You can do it that way too. You'll get -9/2 but the sign just depends on the order you subtract them in.

 

[Howard]

Originally posted by: Heisenberg

Originally posted by: Howard
Damn... I integrated y^2 - y - 2 from -1 to 2. How did you guys do it?

You can do it that way too. You'll get -9/2 but the sign just depends on the order you subtract them in.

Then it's (2^3)/3 - (2^2)/2 - 2(2) - [(-1^3)/3 - (-1^2)/2 - 2(-1)], right?

 

[Heisenberg]

Originally posted by: Howard

Originally posted by: Heisenberg

Originally posted by: Howard
Damn... I integrated y^2 - y - 2 from -1 to 2. How did you guys do it?

You can do it that way too. You'll get -9/2 but the sign just depends on the order you subtract them in.

Then it's (2^3)/3 - (2^2)/2 - 2(2) - [(-1^3)/3 - (-1^2)/2 - 2(-1)], right?

Yep. You're probably just making an order of operations error somewhere in the calculator or something.

 

[TuxDave]

Originally posted by: Howard

Originally posted by: Heisenberg

Originally posted by: Howard
Damn... I integrated y^2 - y - 2 from -1 to 2. How did you guys do it?

You can do it that way too. You'll get -9/2 but the sign just depends on the order you subtract them in.

Then it's (2^3)/3 - (2^2)/2 - 2(2) - [(-1)^3/3 - ((-1)^2/2 - 2(-1)], right?

I fixed it a little.

 

[Howard]

Originally posted by: Heisenberg

Originally posted by: Howard

Originally posted by: Heisenberg

Originally posted by: Howard
Damn... I integrated y^2 - y - 2 from -1 to 2. How did you guys do it?
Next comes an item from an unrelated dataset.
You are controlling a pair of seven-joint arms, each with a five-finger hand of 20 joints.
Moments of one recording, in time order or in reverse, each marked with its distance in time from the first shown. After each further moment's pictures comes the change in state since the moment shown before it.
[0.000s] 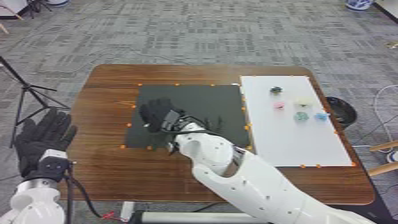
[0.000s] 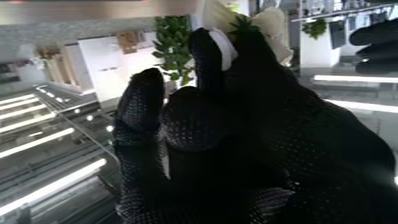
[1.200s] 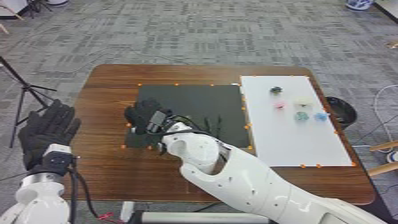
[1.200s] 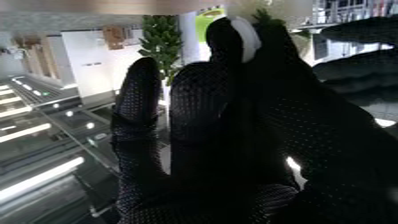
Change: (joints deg) left arm -3.0 -0.2 1.8 0.1 1.5 -0.9 0.4; right arm 4.3 -3.3 -4.7 4.5 -1.6 -0.5 1.0
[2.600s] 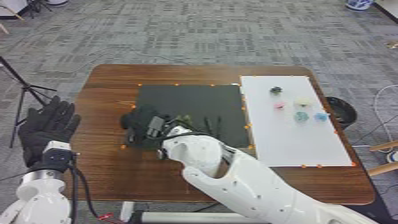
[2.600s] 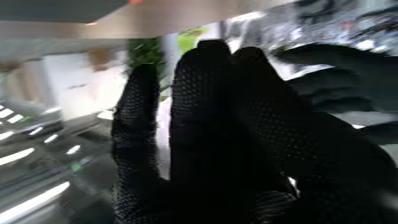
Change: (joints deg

You can do it that way too. You'll get -9/2 but the sign just depends on the order you subtract them in.

Then it's (2^3)/3 - (2^2)/2 - 2(2) - [(-1^3)/3 - (-1^2)/2 - 2(-1)], right?
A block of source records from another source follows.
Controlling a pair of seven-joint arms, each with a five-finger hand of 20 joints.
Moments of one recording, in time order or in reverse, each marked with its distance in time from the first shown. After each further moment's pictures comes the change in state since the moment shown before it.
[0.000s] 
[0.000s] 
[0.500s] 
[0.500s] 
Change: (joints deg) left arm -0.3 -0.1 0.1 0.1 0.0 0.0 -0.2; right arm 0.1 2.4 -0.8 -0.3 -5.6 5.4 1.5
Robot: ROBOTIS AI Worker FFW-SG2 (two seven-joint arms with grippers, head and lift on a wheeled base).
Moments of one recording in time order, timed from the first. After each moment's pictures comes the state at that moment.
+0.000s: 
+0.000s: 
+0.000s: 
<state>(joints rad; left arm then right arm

Yep. You're probably just making an order of operations error somewhere in the calculator or something.

Damn it.

I just did it on my calculator (integrating the difference of the functions) and now I get -3/2. Fuck!

Tried it again and got -31/6. Wow, I'm so awesome.

 

[Howard]

Originally posted by: Howard

Originally posted by: Heisenberg

Originally posted by: Howard

Originally posted by: Heisenberg

Originally posted by: Howard
Damn... I integrated y^2 - y - 2 from -1 to 2. How did you guys do it?

You can do it that way too. You'll get -9/2 but the sign just depends on the order you subtract them in.

Then it's (2^3)/3 - (2^2)/2 - 2(2) - [(-1^3)/3 - (-1^2)/2 - 2(-1)], right?

Yep. You're probably just making an order of operations error somewhere in the calculator or something.

Damn it.

I just did it on my calculator (integrating the difference of the functions) and now I get -3/2. Fuck!

Tried it again and got -31/6. Wow, I'm so awesome.

Somebody tell me if it's the integral of (y^2 - y - 2) from -1 to 2, please. If that isn't wrong, I don't see how I'm getting -31/6.

 

[Heisenberg]

Originally posted by: Howard
Somebody tell me if it's the integral of (y^2 - y - 2) from -1 to 2, please. If that isn't wrong, I don't see how I'm getting -31/6.

The integral of (y^2 - y - 2) from -1 to 2 is -9/2 according to my TI-89.

 

[Aves]

Originally posted by: Howard
You are supposed to first integrate the boundary functions and then subtract them?

You don't have to do it that way but either way works.